Interesting data about Supreme Court opinions

Scotusblog has put together a package of statistics about US Supreme Court rulings for the term so far (referred to as OT14).

Opinion Output: Justice Clarence Thomas currently leads his colleagues, with twenty-five total opinions authored through this week. Fifteen of those are dissenting opinions, including eleven that are ”substantive” opinions (those arbitrarily defined as being greater than five pages in length)… As in recent years, Justices Anthony Kennedy and Elena Kagan have authored the fewest opinions, with nine and eight total opinions, respectively. Chief Justice Roberts also has nine opinions for the Term, including five majority opinions, one concurring opinion, and three dissenting opinions.

Frequency in the Majority: Remarkably, Justice Stephen Breyer has been in the majority in all but two cases on the merits in which he has participated this year.

5-4 Cases: There have been eight 5-4 decisions thus far, only three of which divided along common ideological lines. Justice Breyer was in the majority for seven of the eight 5-4 cases, and Justice Sonia Sotomayor has the next-highest frequency in the majority of 5-4 cases. She was in the majority for six out of eight 5-4 decisions, but has yet to author any majority opinions in 5-4 cases during OT14. Justices Thomas and Antonin Scalia have each been in the majority of a 5-4 decision only twice during the Term.

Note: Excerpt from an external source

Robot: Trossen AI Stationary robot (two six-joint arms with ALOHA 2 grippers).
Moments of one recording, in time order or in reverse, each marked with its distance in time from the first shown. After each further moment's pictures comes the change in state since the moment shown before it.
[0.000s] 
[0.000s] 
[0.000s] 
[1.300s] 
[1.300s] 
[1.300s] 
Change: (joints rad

I found the chart of the frequency of each justice in the majority to be particularly interesting. It turns out that for both unanimous and divided opinions, three of the so-called liberal judges (Breyer, Sotomayor, and Ginsburg) top the list. Scalia and Thomas easily lead the list of dissenting opinions, with fellow conservative Alito being a distant the third.

What this data suggest is that the strong conservatives (Scalia, Thomas, and Alito) are not that successful in winning over a majority to their views and that chief justice Roberts and justice Kennedy are the determiners of many of the final decisions, especially Roberts since he has the most say in how opinion authorship is assigned.


  1. Reginald Selkirk says

    … including eleven that are ”substantive” opinions (those arbitrarily defined as being greater than five pages in length)

    How convenient that substantive has such a pedestrian definition. I doubt that Thomas’s opinions would be considered substantive if judged on merit.